# What needs to be done:
All lines from the one that contains "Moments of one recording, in" to the end of the data must be retyped exactly. Pictures are not retyped.

# Data supplied:

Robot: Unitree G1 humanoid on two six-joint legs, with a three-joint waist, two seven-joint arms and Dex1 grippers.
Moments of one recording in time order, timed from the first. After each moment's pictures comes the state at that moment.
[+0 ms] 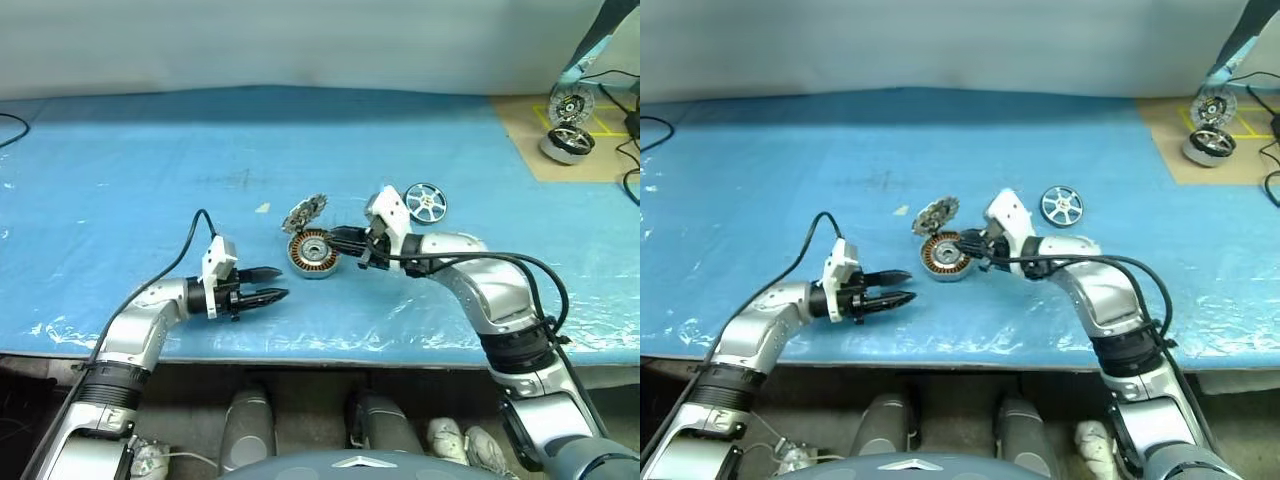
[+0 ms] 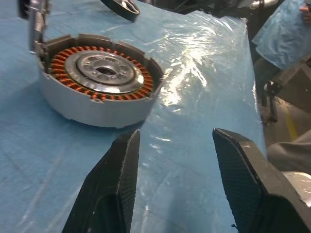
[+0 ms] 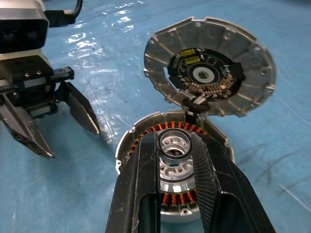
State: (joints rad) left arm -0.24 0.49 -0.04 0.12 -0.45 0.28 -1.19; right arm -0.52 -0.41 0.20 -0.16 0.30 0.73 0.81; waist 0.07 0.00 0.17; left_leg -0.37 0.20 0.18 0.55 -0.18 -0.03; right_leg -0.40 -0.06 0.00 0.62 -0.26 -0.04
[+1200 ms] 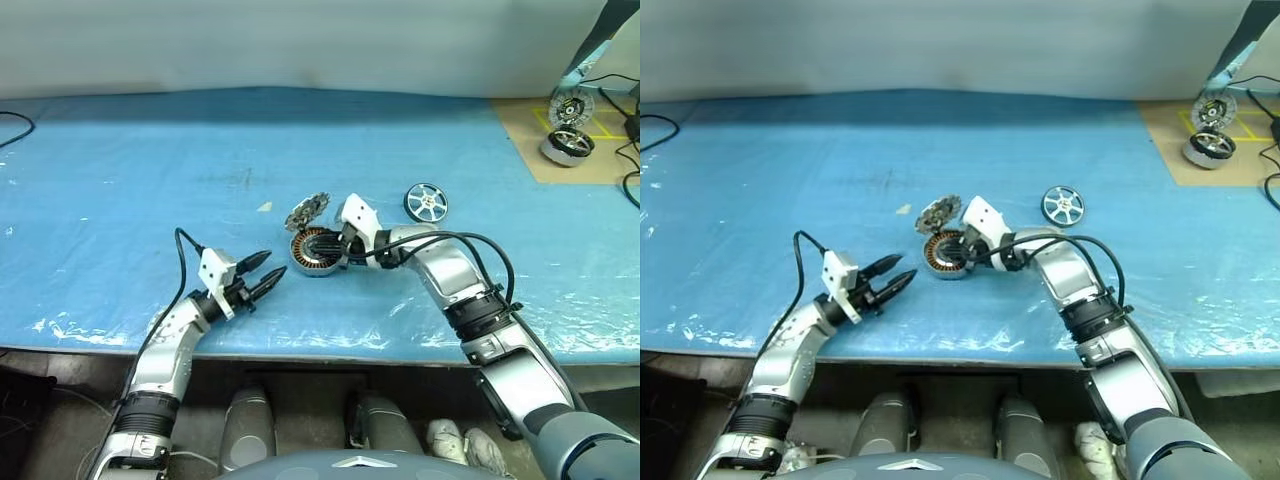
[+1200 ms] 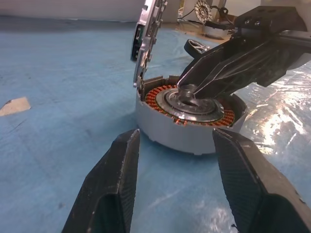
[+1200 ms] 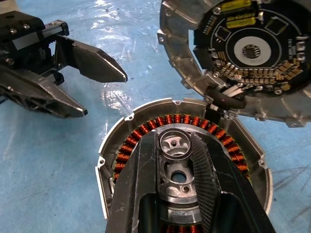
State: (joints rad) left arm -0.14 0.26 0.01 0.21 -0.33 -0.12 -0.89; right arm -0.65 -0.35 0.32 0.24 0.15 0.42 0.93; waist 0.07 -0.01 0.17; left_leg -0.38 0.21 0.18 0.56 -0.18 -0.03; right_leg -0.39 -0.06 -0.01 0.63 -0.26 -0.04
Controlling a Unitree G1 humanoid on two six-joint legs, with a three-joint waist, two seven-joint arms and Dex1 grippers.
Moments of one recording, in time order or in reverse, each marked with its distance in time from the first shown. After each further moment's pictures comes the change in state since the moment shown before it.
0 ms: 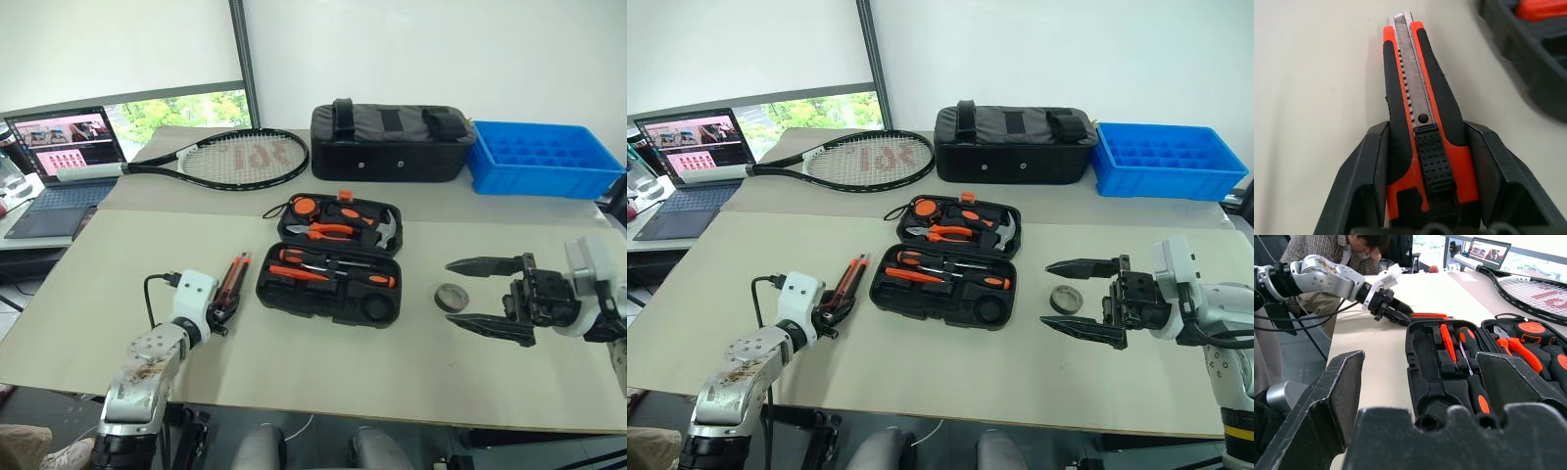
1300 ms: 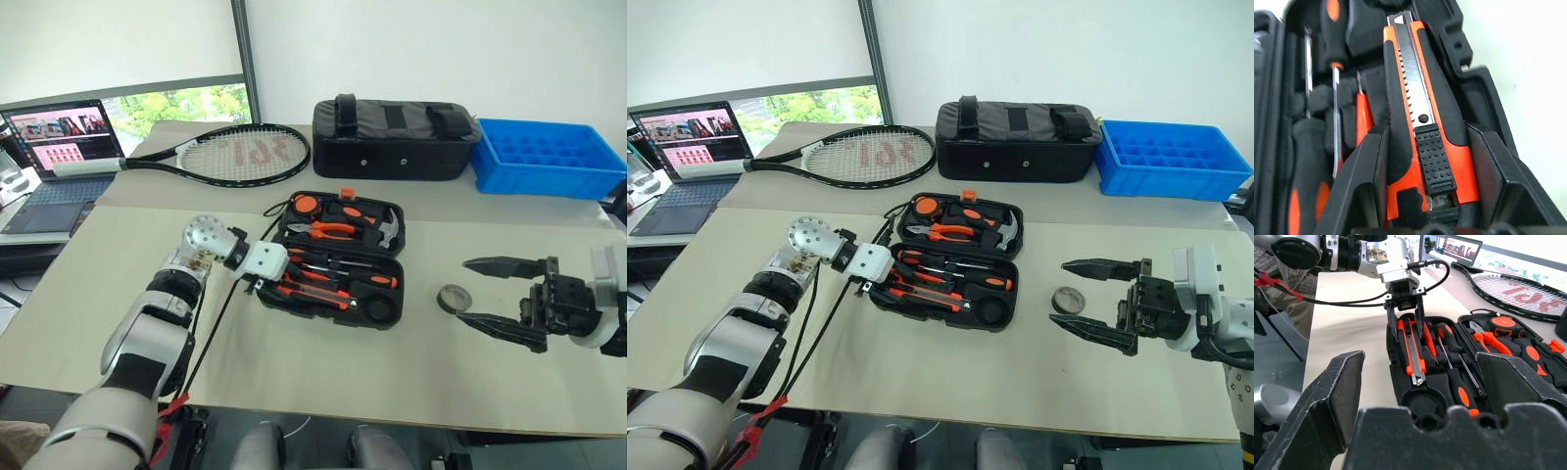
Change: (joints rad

# Answer to this problem:
Moments of one recording, in time order or in reverse, each marked with its distance in time from the first shown. After each further moment's pictures comes the change in state since the moment shown before it.
0 ms: 
1300 ms: 
Change: (joints rad

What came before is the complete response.